Work request: Where does the string "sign" appear in the records? Copy each line that holds it.

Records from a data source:
---+---

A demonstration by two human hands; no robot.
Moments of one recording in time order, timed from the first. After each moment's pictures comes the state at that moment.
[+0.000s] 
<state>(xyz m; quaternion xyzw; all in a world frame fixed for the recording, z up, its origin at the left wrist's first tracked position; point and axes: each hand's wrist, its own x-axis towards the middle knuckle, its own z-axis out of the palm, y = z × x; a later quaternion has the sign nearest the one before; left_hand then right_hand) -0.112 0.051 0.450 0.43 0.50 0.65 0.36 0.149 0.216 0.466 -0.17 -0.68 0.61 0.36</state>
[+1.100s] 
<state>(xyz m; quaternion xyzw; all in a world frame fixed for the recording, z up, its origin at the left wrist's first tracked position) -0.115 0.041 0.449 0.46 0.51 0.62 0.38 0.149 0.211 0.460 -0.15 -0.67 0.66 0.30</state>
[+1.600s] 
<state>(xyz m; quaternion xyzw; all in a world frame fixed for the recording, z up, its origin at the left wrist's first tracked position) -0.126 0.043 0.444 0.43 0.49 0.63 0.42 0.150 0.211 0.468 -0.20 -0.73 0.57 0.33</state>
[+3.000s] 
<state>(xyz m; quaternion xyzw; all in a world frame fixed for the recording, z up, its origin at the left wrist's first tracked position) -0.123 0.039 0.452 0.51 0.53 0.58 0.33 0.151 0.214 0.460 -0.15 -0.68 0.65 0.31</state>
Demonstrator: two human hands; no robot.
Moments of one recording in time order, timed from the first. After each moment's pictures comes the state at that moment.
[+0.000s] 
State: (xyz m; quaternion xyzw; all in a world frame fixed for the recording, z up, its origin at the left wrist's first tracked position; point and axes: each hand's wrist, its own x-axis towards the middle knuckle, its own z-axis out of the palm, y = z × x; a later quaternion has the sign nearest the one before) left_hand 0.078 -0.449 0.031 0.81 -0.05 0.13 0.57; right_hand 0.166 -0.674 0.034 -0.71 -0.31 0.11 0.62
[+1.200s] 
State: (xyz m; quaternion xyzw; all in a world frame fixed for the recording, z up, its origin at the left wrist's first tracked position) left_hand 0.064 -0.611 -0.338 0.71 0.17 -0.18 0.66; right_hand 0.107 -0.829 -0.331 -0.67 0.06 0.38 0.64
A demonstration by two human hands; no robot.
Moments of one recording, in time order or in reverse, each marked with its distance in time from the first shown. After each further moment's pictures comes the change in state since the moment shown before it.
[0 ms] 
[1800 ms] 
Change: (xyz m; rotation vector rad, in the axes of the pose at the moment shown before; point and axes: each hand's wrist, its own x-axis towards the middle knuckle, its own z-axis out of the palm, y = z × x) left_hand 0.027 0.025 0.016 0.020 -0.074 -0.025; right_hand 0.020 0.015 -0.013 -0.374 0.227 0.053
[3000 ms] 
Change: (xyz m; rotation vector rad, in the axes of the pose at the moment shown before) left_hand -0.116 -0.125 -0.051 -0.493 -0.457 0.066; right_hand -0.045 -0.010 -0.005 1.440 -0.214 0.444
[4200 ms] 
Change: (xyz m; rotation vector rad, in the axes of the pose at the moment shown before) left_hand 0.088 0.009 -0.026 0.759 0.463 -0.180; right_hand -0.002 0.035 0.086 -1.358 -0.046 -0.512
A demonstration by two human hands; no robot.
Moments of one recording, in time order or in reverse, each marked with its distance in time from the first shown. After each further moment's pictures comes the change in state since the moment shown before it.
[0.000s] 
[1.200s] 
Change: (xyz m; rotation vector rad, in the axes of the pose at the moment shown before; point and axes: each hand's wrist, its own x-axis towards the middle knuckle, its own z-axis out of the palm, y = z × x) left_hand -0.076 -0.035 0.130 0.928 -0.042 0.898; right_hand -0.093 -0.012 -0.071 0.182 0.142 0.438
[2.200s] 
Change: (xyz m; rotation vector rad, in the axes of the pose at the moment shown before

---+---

Response to this task:
<state>(xyz m; quaternion xyzw; all in a world frame fixed for the recording, z up, its origin at the left wrist's first tracked position; point and axes: each hand's wrist, its own x-axis towards the middle knuckle, its own z-axis out of the palm, y = z × x; a later quaternion has the sign nearest the one before; left_hand then right_hand) -0.112 0.051 0.450 0.43 0.50 0.65 0.36 0.149 0.216 0.466 -0.17 -0.68 0.61 0.36</state>
State: (xyz m; quaternion xyzw; all in a world frame fixed for the recording, z up, its origin at the left wrist's first tracked position; point and axes: each hand's wrist, its own x-axis towards the middle knuckle, its own z-axis out of the palm, y = z × x; a later quaternion has the sign nearest the one before) left_hand 0.078 -0.449 0.031 0.81 -0.05 0.13 0.57; right_hand 0.166 -0.674 0.034 -0.71 -0.31 0.11 0.62

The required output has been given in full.